Очередной гром раздался спустя пять лет, когда Настя позвонила Валентине откуда-то и вяло сказала, что тот знакомый, которого тетя Валя прислала к ней пожить месяц за сто долларов, убежал не заплатив, да еще и наговорил с Петропавловском-Камчатским на миллион!

Это означало (для Алексея Петровича, которому Валентина это сообщила), что все-таки ручеек помощи голодающим как-то протекает, но с большими трудностями, и не орошает, а вообще иногда производит сокрушительные действия.

То есть Валентина не оставляет своих попыток помочь Насте и Викочке Гербертовнам, этого от нее не отнимешь, она творит благо, и не ее вина, что она одна в мире такая.

Идея со ста долларами (Насте нечем было платить за квартиру) возникла потому, что соседка-старушка, перспективный вариант, наконец открыла эту перспективу и освободила комнату за выездом в те края, куда уже ушла бедная Лариса.

В эту-то вторую комнату и направила Валентина случайного командированного с Камчатки, который искал пристанища.

Командированный, как оказалось, скрывался в Москве от возмездия кредиторов, его ждал на родине хороший взрыв.

Несчастный ограбил несчастных, Настю и Вику.

Однако мысли Валентины как раз работали выше и дальше, и она тут же сказала Леше, что надо собрать деньги и купить у райжилотдела эту пустующую комнату для Насти!

Она добавила, кстати, что они с Настей уже пыталась собрать, но собрали мало и Настя купила на эти деньги немного для себя, ботинки и поесть.

Алексей Петрович был рад хоть чем-то помочь в память о любимой руководительнице, он взялся за дело серьезно и (см. начало) собрал нужную сумму и выкупил комнату.

Настя плакала от радости, когда он сообщил ей это по телефону.

Причем в райжилотдел уже ходили жильцы Настиного дома и убеждали инспектора не давать комнату Насте, а дать им, очередникам, поскольку она гулящая и так далее.

На что Валентина возразила, что если бы Настя была, как они выразились, на букву «б», то деньги бы у нее были, да еще какие. Что она взрослый ребенок, который никому не может отказать, добрая душа.

Валентина спела дифирамб, который тем охотнее поется, чем страшнее мысли на этот же самый счет у автора.

Доброе дело было сделано поперек этих мыслей.
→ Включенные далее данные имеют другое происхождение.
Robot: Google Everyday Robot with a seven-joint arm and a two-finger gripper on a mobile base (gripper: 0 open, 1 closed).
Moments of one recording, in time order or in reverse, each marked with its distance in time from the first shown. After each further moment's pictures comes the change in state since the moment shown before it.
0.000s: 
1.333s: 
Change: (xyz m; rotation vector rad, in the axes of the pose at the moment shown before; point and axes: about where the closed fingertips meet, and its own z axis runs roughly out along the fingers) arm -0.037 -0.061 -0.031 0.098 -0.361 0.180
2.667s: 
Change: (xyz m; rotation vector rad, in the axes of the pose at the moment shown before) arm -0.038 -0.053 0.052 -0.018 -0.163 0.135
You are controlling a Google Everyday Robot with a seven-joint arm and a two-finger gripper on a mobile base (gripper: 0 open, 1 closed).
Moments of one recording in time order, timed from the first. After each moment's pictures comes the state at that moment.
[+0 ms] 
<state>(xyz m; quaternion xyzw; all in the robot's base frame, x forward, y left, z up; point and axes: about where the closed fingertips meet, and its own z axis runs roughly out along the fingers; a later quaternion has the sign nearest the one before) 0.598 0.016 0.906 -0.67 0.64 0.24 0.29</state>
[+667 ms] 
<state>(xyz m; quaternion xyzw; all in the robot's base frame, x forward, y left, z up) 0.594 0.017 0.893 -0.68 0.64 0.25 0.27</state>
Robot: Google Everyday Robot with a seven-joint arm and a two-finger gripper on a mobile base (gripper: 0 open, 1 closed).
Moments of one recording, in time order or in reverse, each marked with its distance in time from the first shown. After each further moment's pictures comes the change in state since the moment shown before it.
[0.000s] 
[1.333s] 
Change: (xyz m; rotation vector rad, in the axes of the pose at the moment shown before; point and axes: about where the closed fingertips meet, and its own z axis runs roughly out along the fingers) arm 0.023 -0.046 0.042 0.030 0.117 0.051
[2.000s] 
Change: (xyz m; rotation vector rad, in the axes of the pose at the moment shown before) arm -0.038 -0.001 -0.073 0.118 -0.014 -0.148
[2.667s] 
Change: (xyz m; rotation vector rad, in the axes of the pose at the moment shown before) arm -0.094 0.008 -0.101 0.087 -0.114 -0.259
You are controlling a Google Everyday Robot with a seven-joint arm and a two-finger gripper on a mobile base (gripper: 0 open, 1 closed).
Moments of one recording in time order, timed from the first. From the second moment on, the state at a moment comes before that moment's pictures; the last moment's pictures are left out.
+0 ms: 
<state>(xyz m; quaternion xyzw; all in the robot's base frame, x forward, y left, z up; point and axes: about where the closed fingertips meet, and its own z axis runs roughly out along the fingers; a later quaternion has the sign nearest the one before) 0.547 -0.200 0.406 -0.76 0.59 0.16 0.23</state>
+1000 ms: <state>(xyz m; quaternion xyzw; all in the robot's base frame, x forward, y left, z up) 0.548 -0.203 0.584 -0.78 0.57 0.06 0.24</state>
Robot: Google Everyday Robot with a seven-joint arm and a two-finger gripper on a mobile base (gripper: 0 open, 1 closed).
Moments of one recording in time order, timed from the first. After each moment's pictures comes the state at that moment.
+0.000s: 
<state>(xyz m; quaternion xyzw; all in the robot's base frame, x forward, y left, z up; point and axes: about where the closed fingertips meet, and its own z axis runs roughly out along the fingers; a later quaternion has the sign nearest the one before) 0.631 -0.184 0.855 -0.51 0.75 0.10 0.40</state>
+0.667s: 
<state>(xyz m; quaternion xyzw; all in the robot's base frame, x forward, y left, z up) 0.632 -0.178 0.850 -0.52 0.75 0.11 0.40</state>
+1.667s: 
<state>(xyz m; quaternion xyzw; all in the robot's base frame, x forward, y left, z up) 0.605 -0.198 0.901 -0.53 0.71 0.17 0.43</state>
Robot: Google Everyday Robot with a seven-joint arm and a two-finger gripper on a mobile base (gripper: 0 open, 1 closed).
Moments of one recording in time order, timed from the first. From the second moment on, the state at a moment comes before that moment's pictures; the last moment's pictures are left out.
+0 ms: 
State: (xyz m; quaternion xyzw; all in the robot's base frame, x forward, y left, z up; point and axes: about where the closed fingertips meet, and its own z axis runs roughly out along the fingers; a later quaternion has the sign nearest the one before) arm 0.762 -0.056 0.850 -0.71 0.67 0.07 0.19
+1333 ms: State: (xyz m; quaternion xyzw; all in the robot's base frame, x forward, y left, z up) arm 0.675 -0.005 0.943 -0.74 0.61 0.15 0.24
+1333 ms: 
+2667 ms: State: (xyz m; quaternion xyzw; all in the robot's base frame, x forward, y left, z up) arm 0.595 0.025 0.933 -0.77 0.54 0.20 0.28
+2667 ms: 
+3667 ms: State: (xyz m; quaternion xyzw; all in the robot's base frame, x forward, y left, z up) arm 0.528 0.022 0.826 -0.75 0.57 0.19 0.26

Хотя уже сам Алексей Петрович, навещая Настю, строго спрашивал ее друзей: «А кто вы такие и что вы тут днем в трусах делаете?» Там еще была подруга в халате и дырявых тапках. И дядя Леша слал их и слал работать и освобождать помещение.

И у дяди Леши в голове уже сложилась система теперь его помощи Насте, что он сведет ее с одной женщиной, которая расширяется, и она отдаст Насте свою двухкомнатную малогабаритку и еще приплатит, вот так. И он поможет сразу двоим, на душе будет веселей.
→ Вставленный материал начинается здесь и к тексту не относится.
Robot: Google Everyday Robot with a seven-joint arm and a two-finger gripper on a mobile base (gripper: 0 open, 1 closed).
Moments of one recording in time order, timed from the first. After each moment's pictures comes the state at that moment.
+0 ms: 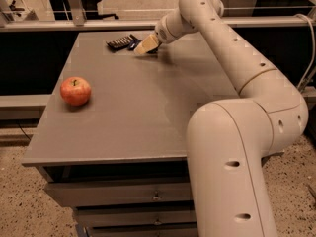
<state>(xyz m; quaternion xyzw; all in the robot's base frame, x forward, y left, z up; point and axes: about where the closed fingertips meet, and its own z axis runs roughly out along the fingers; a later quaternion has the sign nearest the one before) 0.873 0.000 0.852 -0.41 0.80 0.15 0.41</state>
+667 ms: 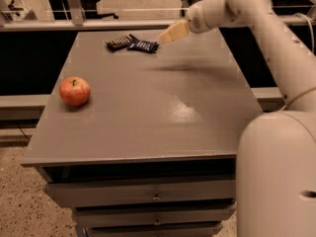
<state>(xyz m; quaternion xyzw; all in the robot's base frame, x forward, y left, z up) 0.830 -0.076 0.922 -0.40 0.75 0.19 0.49</state>
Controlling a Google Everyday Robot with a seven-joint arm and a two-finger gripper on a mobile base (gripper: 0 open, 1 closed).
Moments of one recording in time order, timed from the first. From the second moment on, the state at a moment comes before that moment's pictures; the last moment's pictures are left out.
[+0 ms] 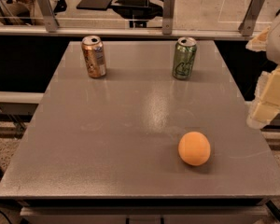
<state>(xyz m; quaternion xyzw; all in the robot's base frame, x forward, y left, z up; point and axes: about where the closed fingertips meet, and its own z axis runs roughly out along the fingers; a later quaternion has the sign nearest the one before) 0.438 -0.217 0.976 -0.60 0.78 -0.03 0.16</state>
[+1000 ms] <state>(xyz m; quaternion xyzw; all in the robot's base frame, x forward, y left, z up) 0.490 -0.215 0.976 -0.58 0.79 -0.03 0.19</state>
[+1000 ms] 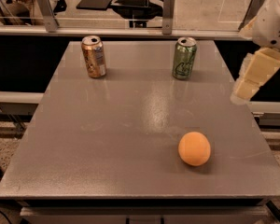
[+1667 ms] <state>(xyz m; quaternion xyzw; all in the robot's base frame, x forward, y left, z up) 0.573 -0.210 0.972 -0.54 0.81 0.00 0.24</state>
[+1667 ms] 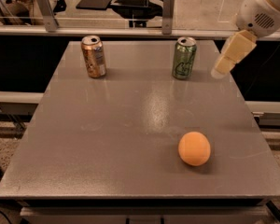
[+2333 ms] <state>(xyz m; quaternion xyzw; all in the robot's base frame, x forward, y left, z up) 0.659 -0.190 0.949 -0.49 0.82 0.05 0.28</state>
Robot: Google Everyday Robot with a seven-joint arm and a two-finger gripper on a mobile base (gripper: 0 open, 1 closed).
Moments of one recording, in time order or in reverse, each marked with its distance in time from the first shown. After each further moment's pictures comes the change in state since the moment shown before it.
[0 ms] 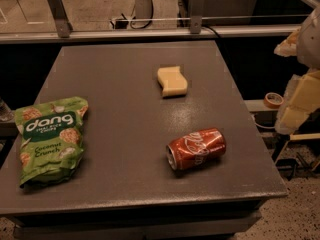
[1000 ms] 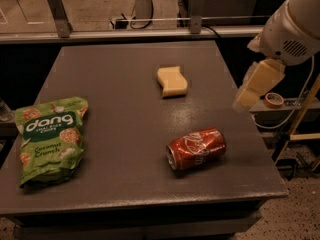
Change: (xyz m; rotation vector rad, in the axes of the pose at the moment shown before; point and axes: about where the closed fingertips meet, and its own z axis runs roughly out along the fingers) arm -0.050 -0.042 0.040 0.003 -0.152 0.111
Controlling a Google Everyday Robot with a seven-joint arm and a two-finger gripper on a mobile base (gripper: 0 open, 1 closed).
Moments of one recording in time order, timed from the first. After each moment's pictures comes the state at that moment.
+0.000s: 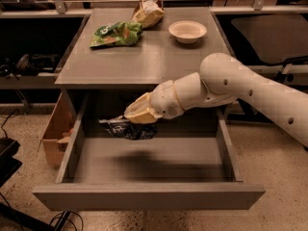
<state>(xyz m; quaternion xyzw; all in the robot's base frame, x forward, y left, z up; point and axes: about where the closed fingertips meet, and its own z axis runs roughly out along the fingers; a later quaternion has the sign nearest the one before) 0.533 0.057 0.803 -0.62 0.60 0.34 0.38</state>
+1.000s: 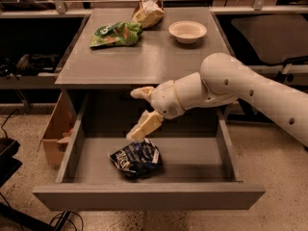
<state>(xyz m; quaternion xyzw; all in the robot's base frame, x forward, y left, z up) 0.533 0.057 0.803 -0.62 0.60 0.34 0.38</state>
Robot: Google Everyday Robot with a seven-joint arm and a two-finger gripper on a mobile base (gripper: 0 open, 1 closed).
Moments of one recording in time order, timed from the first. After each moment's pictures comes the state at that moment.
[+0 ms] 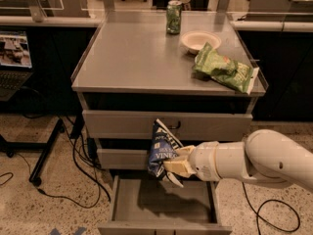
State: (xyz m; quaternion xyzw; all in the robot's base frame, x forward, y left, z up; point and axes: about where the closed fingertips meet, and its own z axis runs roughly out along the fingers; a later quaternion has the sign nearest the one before) arm 0.454 -0.050 0.703 -0.39 0.79 0.30 0.37
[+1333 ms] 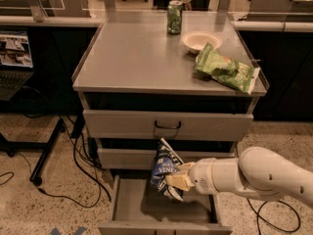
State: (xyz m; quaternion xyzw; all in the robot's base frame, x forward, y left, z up) arm 0.443 -0.057 0.630 -0.34 0.82 0.33 0.32
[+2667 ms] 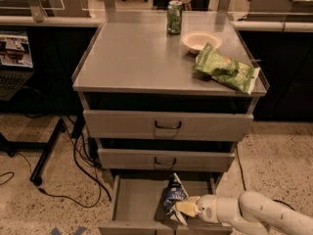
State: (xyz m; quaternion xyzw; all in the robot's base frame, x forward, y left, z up) arm 0.438 -0.100 0.417 -0.20 0.83 0.43 0.28
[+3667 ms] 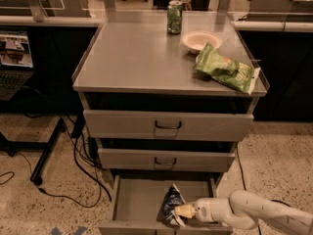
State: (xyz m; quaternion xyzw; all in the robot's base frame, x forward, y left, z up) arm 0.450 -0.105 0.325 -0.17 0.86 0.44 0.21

Но, пока Алексей Петрович был занят на своих трех работах, все само собой устроилось, помогла, наоборот, Валентина: дяде Леше позвонила сама Настя и торжественно сказала, что теперь она живет около тети Вали в поселке, у них с Викочкой двухкомнатная квартира, и куплена мебель и одежда для Вики, у дочки своя комната, и сама Настя собирается работать («Молодец!» — воскликнул дядя Леша), и Викочка идет в школу (с запозданием на год, подумал Алексей Петрович).

Дядя Леша был приятно удивлен и обзвонил всех участников сбора денег, все были рады, но уже через несколько времени Настя опять позвонила и торжественно, голосом девятилетнего ребенка, сообщила, что села на иглу.
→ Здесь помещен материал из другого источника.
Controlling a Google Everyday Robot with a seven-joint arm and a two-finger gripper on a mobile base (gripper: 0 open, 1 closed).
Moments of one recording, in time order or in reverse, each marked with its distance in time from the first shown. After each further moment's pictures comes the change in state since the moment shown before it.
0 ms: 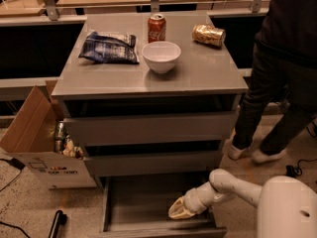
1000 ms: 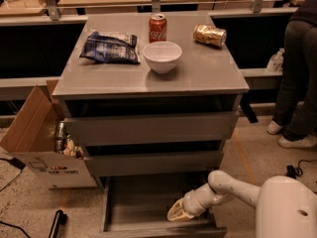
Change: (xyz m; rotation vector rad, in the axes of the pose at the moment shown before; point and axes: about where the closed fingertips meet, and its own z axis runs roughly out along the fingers) arm -0.003 0.009 0.004 -0.029 -0.023 -0.009
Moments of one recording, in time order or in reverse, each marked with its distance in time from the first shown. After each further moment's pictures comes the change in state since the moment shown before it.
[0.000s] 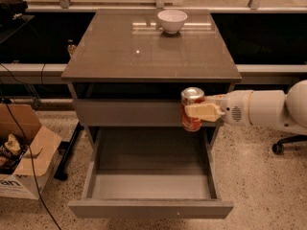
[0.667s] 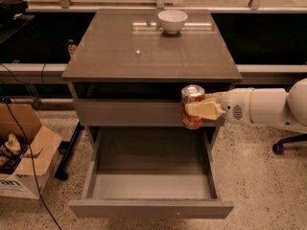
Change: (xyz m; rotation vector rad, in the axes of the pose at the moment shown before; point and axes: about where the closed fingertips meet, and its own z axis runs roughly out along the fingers) arm -0.007 -0.001 -0.006 0.004 -0.012 -0.031
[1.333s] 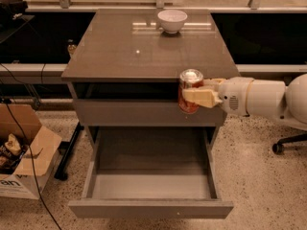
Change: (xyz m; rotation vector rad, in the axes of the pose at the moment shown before) arm -0.040 -0.003 0.002 0.042 -0.121 -0.070
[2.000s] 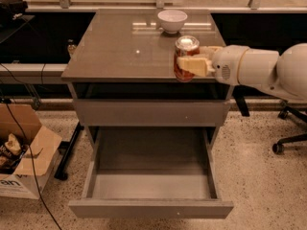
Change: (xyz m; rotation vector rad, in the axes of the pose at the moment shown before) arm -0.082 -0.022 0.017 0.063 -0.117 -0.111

Как будто бы это было для нее знаменательное событие типа получения награды или аттестата зрелости.

То есть решилась стать кем-то, не будучи до сих пор никем.

Дальнейшие события не заставили себя долго ждать. Настенька опять позвонила и сказала, что они с Викочкой голодают, тетя Валя не открывает свою дверь, деньги кончились.